--- WORK ITEM ---
Print the listing below exactly, leaving nothing out.

═════ INPUT MATERIAL

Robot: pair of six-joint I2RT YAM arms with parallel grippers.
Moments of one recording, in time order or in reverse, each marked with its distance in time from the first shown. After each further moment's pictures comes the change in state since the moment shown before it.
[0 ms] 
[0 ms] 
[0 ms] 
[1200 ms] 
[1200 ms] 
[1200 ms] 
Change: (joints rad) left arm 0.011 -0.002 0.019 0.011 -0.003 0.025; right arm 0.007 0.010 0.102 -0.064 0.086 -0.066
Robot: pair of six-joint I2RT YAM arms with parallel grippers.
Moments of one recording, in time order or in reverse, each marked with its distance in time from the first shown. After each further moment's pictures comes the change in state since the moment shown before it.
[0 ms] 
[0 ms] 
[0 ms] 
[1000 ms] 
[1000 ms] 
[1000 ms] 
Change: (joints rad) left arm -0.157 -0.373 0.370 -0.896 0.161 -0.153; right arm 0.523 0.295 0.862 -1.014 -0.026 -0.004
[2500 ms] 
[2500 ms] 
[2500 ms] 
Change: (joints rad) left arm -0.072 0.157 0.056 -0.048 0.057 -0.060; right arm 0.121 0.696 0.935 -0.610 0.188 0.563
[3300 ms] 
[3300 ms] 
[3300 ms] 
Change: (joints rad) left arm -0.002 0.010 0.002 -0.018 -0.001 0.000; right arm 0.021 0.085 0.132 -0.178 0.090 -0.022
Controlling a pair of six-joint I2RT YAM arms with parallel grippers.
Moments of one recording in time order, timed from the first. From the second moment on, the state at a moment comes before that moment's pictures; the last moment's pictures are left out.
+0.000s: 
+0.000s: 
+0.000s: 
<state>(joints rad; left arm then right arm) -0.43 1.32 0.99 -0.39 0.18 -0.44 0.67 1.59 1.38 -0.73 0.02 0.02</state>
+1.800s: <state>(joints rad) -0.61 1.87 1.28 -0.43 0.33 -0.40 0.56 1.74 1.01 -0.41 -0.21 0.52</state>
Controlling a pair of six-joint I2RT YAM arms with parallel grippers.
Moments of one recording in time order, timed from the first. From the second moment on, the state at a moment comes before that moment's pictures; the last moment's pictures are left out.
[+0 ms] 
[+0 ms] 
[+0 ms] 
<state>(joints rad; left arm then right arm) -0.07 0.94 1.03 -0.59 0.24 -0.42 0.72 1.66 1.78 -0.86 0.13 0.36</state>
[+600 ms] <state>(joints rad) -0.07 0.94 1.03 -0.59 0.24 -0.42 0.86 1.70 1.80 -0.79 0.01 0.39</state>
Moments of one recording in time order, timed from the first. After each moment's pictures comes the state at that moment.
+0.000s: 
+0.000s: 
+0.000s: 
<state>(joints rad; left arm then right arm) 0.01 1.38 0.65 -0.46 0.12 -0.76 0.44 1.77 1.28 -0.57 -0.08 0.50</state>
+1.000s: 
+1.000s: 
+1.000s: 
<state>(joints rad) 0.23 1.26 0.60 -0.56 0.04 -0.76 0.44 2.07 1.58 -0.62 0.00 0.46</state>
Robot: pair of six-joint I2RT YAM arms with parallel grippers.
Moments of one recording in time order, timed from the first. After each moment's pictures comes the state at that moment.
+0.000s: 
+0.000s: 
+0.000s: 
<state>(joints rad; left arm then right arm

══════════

--- RESPONSE TO THE TASK ---
Robot: pair of six-joint I2RT YAM arms with parallel grippers.
Moments of one recording, in time order or in reverse, each marked with its distance in time from the first shown. After each further moment's pictures comes the change in state since the moment shown before it.
[0 ms] 
[0 ms] 
[0 ms] 
[1200 ms] 
[1200 ms] 
[1200 ms] 
Change: (joints rad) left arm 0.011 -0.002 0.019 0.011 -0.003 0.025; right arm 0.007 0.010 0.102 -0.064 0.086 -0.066
Robot: pair of six-joint I2RT YAM arms with parallel grippers.
Moments of one recording, in time order or in reverse, each marked with its distance in time from the first shown. After each further moment's pictures comes the change in state since the moment shown before it.
[0 ms] 
[0 ms] 
[0 ms] 
[1000 ms] 
[1000 ms] 
[1000 ms] 
Change: (joints rad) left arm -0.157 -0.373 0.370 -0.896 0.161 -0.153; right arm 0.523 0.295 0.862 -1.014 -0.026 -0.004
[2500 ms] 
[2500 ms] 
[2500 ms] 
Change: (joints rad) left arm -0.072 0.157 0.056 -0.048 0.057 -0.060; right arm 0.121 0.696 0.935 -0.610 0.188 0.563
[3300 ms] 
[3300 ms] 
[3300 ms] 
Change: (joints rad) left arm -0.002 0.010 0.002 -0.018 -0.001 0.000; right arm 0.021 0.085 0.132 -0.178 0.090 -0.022
Controlling a pair of six-joint I2RT YAM arms with parallel grippers.
Moments of one recording in time order, timed from the first. From the second moment on, the state at a moment comes before that moment's pictures; the last moment's pictures are left out.
+0.000s: 
+0.000s: 
+0.000s: 
<state>(joints rad; left arm then right arm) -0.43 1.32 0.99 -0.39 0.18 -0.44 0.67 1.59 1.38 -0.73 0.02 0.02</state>
+1.800s: <state>(joints rad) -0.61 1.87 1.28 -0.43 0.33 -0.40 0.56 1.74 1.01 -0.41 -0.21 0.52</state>
Controlling a pair of six-joint I2RT YAM arms with parallel grippers.
Moments of one recording in time order, timed from the first. From the second moment on, the state at a moment comes before that moment's pictures; the last moment's pictures are left out.
[+0 ms] 
[+0 ms] 
[+0 ms] 
<state>(joints rad; left arm then right arm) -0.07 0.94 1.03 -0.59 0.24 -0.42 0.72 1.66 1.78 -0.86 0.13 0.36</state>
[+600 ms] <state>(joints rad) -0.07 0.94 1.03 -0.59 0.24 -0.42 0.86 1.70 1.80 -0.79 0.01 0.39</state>
Moments of one recording in time order, timed from the first. After each moment's pictures comes the state at that moment.
+0.000s: 
+0.000s: 
+0.000s: 
<state>(joints rad; left arm then right arm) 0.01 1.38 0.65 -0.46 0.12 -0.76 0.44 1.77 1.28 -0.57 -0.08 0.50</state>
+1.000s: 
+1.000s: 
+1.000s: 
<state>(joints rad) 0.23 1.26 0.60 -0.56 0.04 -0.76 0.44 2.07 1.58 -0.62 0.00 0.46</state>
Robot: pair of six-joint I2RT YAM arms with parallel grippers.
Moments of one recording in time order, timed from the first. After each moment's pictures comes the state at that moment.
+0.000s: 
+0.000s: 
+0.000s: 
<state>(joints rad; left arm then right arm

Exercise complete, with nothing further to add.